Mais aussi que nous ayons à l'esprit qu'un certain nombre de Français n'ont pas forcément spontanément encore accès ou savent bien faire avec cet outil, qu'il faut répondre aussi à ces catégories là aussi.
Et enfin dernier point, dernier mot clé de ce travail la tension qu'il existe, la tension existante entre la satisfaction des Français à l'égard d'un certain nombre de services publics et les bonnes opinions vis-à-vis de ces services publics.
Il faut faire très attention à ce grand écart, je ne sais pas si ces mots correspondent scientifiquement à ceux que vous utiliseriez mais cette tendance, ce grand écart grandissant entre l'usager d'un service et l'opinion générale, dans ce divorce progressif, dans cette séparation progressive, il y a des germes de choses beaucoup plus ennuyeuses sur le financement durable des services publics, l'attachement à ceci et vous dessinez très bien les trois ou quatre points qui permettraient là encore d'améliorer les choses.
Premièrement la personnalisation des réponses. Donc je ne reviens pas sur la numérisation, la digitalisation mais il y a sûrement là des voies.
Deuxièmement la qualité de l'accueil.
Plus les services en ligne vont se développer plus, physiquement en tous cas, l'éloignement entre les usagers et ceux qui délivrent le service public se créera et plus la qualité de l'accueil devient importante.
Ceux et celles qui sont en première ligne, ceux qui ont, reçoivent des usagers par téléphone ou physiquement doivent être formés à ce nouveau rapport fait à la fois de beaucoup plus d'éloignement et, quand on a un vrai besoin, d'une nécessité d'une proximité renforcée et psychologiquement renforcée.
Et enfin, dernier point, la boussole pour…qu'est-ce que c'est l'ambition des services publics de demain ? qu'est-ce qui réunit ? quand on est Etat mais d'ailleurs pour les collectivités territoriales qui délivrent elles aussi des services publics cela devrait être le cas, qu'est-ce c'est le projet ?
Ce projet, de mon point de vue qui pourrait être aussi un projet de société, là aussi très souvent dans votre baromètre, c'est la question de la qualité.
C'est l'exigence de qualité qui recouvre l'ensemble des politiques et des leviers sur lesquels on peut jouer Biensûr de l'efficacité, biensûr de la personnalisation, biensûr de la qualité d'accueil, bien sûr de la vitesse dans la réponse.
Ce projet qualité appliqué au service public, qui est une ambition, doit trouver les outils de cette ambition.
Aujourd'hui, il n'y en a pas assez.
Les certifications qualité de politiques publiques sont insuffisantes.

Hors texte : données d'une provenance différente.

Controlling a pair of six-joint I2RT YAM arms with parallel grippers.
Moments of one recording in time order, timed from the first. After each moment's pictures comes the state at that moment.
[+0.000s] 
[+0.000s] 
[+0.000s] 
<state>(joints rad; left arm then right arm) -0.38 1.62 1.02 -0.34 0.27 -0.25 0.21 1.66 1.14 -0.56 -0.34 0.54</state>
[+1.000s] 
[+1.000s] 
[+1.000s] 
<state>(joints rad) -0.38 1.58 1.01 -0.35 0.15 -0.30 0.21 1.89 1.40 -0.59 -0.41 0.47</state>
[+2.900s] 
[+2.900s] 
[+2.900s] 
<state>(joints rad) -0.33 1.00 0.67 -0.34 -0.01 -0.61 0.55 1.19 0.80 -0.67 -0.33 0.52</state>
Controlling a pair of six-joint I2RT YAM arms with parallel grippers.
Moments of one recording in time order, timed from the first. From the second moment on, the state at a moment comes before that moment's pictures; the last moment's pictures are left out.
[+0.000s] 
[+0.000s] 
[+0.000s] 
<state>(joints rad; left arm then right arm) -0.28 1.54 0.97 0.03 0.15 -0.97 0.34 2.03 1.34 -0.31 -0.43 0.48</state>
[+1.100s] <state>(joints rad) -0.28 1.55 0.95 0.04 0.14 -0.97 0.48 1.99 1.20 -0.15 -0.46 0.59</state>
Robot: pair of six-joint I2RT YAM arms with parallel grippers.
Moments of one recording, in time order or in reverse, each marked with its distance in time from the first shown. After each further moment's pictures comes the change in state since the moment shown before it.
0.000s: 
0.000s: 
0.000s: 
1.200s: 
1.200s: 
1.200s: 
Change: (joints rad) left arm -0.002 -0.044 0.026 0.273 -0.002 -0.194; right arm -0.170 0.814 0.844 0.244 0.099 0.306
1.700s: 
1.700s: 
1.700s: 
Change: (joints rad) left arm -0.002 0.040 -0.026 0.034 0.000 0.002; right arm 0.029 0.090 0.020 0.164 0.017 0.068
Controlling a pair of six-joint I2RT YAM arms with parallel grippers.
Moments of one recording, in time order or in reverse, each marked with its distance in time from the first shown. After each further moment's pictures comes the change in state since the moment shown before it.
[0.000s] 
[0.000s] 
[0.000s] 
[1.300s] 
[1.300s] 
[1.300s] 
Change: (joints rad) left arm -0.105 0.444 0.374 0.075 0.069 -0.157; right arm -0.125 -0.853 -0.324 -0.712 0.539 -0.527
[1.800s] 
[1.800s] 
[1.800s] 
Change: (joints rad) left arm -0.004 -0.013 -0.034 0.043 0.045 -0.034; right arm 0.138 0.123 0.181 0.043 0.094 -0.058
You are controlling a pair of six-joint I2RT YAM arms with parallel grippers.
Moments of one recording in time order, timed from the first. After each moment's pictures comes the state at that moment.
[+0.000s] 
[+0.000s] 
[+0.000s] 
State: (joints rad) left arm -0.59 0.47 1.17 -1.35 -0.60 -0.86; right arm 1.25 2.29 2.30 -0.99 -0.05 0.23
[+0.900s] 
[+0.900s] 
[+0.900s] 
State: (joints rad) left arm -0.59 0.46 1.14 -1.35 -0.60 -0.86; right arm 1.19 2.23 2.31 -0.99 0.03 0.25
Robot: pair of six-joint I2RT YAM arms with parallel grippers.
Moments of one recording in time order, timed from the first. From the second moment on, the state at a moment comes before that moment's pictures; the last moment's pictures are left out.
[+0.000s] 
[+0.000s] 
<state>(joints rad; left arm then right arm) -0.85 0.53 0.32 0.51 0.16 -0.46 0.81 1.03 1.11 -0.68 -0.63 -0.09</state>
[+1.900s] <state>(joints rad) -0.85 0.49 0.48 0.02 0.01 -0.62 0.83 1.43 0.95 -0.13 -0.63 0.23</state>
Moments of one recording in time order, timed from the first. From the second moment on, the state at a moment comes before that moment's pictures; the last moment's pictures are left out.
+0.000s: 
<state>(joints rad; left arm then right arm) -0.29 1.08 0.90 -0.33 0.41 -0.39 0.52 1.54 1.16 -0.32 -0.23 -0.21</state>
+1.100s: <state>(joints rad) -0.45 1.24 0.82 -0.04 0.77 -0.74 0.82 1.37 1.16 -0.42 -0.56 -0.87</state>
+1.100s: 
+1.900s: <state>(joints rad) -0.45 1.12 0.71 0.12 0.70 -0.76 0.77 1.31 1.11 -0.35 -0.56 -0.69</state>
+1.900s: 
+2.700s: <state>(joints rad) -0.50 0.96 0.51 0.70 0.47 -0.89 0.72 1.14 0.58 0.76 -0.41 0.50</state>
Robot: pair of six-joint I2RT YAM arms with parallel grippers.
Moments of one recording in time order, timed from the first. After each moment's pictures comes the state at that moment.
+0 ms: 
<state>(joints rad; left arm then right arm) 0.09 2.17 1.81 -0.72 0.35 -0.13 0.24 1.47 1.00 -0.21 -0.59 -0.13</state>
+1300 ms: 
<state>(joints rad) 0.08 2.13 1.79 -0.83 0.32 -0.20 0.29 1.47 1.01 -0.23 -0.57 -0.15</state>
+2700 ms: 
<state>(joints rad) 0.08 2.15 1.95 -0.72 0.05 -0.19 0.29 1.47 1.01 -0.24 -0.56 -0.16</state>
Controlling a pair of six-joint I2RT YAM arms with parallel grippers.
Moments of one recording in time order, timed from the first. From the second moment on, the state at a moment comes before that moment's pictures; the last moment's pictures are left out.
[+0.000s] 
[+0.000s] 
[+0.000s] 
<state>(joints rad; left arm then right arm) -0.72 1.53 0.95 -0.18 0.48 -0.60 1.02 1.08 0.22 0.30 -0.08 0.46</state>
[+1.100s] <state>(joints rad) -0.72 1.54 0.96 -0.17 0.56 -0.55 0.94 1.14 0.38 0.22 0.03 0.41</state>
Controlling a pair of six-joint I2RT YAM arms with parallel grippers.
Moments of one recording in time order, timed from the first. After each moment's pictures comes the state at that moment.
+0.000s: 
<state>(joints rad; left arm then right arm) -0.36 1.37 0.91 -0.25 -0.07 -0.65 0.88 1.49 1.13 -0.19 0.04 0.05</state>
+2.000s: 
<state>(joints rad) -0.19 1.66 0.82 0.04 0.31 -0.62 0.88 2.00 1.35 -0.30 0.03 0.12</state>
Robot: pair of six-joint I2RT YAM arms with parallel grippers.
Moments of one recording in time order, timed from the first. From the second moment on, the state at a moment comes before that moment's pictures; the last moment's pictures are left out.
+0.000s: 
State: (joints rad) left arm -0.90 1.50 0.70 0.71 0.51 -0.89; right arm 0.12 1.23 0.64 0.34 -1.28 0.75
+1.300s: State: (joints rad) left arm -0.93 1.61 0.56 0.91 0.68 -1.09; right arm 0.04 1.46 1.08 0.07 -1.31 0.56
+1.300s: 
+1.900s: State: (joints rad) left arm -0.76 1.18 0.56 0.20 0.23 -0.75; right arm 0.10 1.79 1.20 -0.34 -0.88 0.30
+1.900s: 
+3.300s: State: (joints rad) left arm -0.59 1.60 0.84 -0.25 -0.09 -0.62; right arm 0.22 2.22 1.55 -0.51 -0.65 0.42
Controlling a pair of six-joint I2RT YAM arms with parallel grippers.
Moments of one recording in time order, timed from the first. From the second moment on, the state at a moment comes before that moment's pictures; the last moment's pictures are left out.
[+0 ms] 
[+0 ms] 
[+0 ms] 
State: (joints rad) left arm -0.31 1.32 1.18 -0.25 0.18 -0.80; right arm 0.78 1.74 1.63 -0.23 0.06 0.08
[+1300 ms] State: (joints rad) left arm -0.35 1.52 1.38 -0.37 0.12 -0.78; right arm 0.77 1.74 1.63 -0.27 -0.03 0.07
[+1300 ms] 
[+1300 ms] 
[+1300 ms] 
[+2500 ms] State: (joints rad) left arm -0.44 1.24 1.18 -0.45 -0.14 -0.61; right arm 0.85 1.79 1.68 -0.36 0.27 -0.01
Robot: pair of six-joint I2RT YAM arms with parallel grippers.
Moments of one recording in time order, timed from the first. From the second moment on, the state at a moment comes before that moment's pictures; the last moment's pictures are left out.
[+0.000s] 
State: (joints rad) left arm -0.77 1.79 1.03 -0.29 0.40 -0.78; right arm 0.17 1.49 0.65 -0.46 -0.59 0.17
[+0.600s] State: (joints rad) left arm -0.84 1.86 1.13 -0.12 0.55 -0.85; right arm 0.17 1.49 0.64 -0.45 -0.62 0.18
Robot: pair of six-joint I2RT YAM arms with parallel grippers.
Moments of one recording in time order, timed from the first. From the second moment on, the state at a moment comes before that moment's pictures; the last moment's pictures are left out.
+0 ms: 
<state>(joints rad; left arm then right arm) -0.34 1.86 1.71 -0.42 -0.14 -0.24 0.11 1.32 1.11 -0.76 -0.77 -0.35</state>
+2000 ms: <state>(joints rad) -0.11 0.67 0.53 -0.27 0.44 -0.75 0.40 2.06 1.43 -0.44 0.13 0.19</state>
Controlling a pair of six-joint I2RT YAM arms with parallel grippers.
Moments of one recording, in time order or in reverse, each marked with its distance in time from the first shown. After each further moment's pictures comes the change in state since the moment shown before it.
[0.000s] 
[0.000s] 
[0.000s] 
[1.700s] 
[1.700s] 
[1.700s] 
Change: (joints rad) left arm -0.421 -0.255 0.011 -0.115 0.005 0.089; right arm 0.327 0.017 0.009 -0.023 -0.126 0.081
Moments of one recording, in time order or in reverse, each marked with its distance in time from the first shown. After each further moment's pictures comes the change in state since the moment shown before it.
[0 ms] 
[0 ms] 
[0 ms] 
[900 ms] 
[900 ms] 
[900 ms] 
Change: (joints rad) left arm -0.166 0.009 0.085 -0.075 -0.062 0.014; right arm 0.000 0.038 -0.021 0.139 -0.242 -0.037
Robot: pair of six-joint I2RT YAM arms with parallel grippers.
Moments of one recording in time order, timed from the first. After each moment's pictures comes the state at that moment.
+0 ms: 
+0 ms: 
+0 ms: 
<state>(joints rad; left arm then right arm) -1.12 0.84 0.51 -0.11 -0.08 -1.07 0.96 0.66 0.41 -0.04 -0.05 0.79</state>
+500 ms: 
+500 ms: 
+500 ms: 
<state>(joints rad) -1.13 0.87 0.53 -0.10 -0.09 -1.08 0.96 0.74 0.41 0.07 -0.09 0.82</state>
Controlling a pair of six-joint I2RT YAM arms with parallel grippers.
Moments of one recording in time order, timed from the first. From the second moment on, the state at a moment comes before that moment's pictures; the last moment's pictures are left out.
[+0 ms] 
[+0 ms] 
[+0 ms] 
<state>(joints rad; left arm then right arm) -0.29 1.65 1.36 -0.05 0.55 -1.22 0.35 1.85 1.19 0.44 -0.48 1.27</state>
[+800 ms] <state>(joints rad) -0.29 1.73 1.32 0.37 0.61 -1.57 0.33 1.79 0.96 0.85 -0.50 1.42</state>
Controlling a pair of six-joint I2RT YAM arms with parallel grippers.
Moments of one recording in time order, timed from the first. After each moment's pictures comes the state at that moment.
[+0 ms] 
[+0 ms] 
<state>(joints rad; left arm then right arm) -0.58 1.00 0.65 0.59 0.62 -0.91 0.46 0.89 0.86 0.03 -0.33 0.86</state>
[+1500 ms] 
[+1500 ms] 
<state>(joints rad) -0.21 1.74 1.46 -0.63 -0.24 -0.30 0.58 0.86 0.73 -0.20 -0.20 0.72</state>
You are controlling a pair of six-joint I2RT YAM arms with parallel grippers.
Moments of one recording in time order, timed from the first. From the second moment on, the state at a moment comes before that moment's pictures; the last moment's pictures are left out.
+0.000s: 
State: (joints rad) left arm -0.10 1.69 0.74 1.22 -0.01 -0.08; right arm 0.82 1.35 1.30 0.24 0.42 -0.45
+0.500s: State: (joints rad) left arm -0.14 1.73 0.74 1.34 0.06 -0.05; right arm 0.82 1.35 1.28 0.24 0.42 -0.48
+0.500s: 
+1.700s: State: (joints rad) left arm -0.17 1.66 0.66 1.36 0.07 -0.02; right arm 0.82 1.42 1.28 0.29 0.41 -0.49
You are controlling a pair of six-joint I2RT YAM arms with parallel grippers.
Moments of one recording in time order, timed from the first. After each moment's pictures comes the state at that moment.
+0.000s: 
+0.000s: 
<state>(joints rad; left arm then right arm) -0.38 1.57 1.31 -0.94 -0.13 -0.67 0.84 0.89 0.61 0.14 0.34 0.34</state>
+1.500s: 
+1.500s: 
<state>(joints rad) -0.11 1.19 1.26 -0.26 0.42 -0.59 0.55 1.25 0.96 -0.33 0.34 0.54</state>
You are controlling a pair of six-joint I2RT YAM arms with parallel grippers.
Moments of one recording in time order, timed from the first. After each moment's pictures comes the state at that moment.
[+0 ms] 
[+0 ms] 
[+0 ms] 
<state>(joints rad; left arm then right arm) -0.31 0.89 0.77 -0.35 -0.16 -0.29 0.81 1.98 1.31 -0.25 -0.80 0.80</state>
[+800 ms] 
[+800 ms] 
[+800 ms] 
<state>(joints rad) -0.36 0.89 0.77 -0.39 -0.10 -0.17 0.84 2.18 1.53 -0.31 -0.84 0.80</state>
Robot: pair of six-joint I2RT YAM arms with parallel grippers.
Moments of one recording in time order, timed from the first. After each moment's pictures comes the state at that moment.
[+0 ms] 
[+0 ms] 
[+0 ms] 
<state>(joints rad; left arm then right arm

La modélisation de ce que pourrait être la qualité d'une politique publique, ce travail là doit être fait parce que c'est un outil, qui peut permettre à terme, c'est un travail qui sera long, de resituer vis à vis des usagers l'intensité des efforts que la puissance publique fait, a décidé de faire pour s'adapter.
Cet effort, il est engagé. Encore une fois, les travaux du SGMAP en attestent et la volonté du gouvernement dans les semaines qui viennent de prendre des décisions assez puissantes est engagée.
Elle est engagée sur fond de défiance.
Elle demande donc des outils méthodologiques.
Elle demande donc une volonté farouche, elle existe.
Et elle demande aussi, et c'est ce qui sera finalement le plus difficile pour la puissance publique - mais je suis sûr qu'elle arrivera à trouver le chemin qui lui permet d'y arriver- elle demande de l'humilité c'est-à-dire la capacité finalement d'être interrogée par ceux envers qui sont destinées les politiques publiques pour continuer à s'améliorer ce qui est un chemin jamais achevé.